Include regularization for ill-posed problems: \[ \mathcal{J}_\text{reg} = \mathcal{J} + \lambda\|\boldsymbol{\theta} - \boldsymbol{\theta}_0\|^2 \quad (\text{Tikhonov}) \]
12.6 Practical Example: J2 Plasticity Calibration
from scipy.optimize import least_squares
import numpy as np
def residual(params, eps_exp, sig_exp):
E, sigma_y, H = params
sig_sim = j2_stress_strain(E, sigma_y, H, eps_exp)
return sig_sim - sig_exp
result = least_squares(
residual,
x0=[200e3, 300, 1000], # initial guess [MPa]

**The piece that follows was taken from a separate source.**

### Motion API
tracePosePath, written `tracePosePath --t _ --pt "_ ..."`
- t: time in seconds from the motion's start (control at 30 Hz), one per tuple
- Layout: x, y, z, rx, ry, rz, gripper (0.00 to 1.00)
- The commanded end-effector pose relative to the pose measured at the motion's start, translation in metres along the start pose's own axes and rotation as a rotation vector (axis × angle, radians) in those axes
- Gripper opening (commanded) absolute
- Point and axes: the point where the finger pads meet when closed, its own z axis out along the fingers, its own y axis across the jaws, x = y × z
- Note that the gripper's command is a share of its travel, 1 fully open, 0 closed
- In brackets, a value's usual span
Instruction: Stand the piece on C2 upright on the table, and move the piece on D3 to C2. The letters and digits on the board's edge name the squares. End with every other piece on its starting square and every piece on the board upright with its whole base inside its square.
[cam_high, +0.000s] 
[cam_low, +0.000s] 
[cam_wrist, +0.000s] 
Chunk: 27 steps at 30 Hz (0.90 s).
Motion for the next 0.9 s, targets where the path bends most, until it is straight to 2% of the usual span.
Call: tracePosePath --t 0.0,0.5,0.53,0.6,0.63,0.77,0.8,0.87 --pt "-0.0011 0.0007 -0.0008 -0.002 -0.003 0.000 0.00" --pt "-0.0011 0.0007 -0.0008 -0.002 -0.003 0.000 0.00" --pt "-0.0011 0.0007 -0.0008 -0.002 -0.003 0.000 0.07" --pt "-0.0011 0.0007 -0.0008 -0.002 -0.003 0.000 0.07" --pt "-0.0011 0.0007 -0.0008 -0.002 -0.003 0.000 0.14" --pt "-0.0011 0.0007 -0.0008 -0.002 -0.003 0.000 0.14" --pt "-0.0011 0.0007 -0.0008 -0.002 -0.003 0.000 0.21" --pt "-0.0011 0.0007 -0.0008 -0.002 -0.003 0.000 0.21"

bounds=([100e3, 100, 0], # lower bounds
[300e3, 1000, 50000]), # upper bounds
args=(eps_data, sig_data),
method='trf',
verbose=2
)12.7 Uniqueness and Identifiability
Not all parameters are simultaneously identifiable from a single experiment:
- Uniaxial tension alone: cannot distinguish isotropic from kinematic hardening
- Monotonic loading: cannot identify cyclic hardening parameters
- Homogeneous tests: cannot identify spatial gradient parameters
Identifiability analysis: check rank of sensitivity matrix \(\mathbf{S}^T\mathbf{S}\) — rank deficiency signals non-unique parameters.
Remedy: design multi-test campaigns, use heterogeneous stress states (notched specimens + DIC).
12.8 Verification and Validation
After calibration:
- Verification: did the algorithm work correctly? → Check convergence, residuals, sensitivity.
- Validation: does the model predict new experiments? → Test on a held-out dataset.
The V&V process is governed by standards (ASME V&V 10, 20) in engineering applications.
Report confidence intervals on the identified parameters, not just point estimates.